Directions:
The full listing needs to be output exactly.
---- Data in this exercise
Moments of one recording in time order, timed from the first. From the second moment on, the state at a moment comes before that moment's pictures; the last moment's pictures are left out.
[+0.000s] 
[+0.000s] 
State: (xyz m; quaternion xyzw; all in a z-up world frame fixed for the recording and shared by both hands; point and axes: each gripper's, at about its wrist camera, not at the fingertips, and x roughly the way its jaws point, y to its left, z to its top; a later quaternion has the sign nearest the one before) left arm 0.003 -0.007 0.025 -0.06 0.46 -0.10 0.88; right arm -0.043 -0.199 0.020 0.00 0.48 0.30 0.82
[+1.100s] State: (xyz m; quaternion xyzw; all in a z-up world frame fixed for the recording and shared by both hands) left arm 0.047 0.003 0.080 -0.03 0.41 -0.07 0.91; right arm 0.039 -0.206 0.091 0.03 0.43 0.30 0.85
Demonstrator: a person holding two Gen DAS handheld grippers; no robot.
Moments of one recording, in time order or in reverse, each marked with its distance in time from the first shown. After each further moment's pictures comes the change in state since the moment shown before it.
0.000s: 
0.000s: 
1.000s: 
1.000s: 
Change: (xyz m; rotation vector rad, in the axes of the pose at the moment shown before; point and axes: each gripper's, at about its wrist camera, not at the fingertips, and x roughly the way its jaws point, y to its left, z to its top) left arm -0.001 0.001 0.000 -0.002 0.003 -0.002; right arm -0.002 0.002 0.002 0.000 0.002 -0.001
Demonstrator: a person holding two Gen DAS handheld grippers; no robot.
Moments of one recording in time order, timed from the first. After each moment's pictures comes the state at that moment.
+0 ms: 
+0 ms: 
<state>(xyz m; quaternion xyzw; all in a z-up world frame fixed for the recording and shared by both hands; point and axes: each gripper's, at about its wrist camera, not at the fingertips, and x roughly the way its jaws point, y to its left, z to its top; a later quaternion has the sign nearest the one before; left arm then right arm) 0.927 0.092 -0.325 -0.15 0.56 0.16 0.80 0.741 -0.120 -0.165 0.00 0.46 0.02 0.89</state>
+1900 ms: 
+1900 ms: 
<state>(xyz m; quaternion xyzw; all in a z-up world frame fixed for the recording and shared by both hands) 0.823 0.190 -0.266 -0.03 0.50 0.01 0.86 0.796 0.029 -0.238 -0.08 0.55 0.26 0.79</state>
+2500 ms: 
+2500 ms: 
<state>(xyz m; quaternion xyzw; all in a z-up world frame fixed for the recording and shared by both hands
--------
Response to this exercise:
Moments of one recording in time order, timed from the first. From the second moment on, the state at a moment comes before that moment's pictures; the last moment's pictures are left out.
[+0.000s] 
[+0.000s] 
State: (xyz m; quaternion xyzw; all in a z-up world frame fixed for the recording and shared by both hands; point and axes: each gripper's, at about its wrist camera, not at the fingertips, and x roughly the way its jaws point, y to its left, z to its top; a later quaternion has the sign nearest the one before) left arm 0.003 -0.007 0.025 -0.06 0.46 -0.10 0.88; right arm -0.043 -0.199 0.020 0.00 0.48 0.30 0.82
[+1.100s] State: (xyz m; quaternion xyzw; all in a z-up world frame fixed for the recording and shared by both hands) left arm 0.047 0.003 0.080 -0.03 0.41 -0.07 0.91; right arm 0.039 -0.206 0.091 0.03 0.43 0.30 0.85
Demonstrator: a person holding two Gen DAS handheld grippers; no robot.
Moments of one recording, in time order or in reverse, each marked with its distance in time from the first shown. After each further moment's pictures comes the change in state since the moment shown before it.
0.000s: 
0.000s: 
1.000s: 
1.000s: 
Change: (xyz m; rotation vector rad, in the axes of the pose at the moment shown before; point and axes: each gripper's, at about its wrist camera, not at the fingertips, and x roughly the way its jaws point, y to its left, z to its top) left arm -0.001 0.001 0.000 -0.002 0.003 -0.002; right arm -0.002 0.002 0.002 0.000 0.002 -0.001
Demonstrator: a person holding two Gen DAS handheld grippers; no robot.
Moments of one recording in time order, timed from the first. After each moment's pictures comes the state at that moment.
+0 ms: 
+0 ms: 
<state>(xyz m; quaternion xyzw; all in a z-up world frame fixed for the recording and shared by both hands; point and axes: each gripper's, at about its wrist camera, not at the fingertips, and x roughly the way its jaws point, y to its left, z to its top; a later quaternion has the sign nearest the one before; left arm then right arm) 0.927 0.092 -0.325 -0.15 0.56 0.16 0.80 0.741 -0.120 -0.165 0.00 0.46 0.02 0.89</state>
+1900 ms: 
+1900 ms: 
<state>(xyz m; quaternion xyzw; all in a z-up world frame fixed for the recording and shared by both hands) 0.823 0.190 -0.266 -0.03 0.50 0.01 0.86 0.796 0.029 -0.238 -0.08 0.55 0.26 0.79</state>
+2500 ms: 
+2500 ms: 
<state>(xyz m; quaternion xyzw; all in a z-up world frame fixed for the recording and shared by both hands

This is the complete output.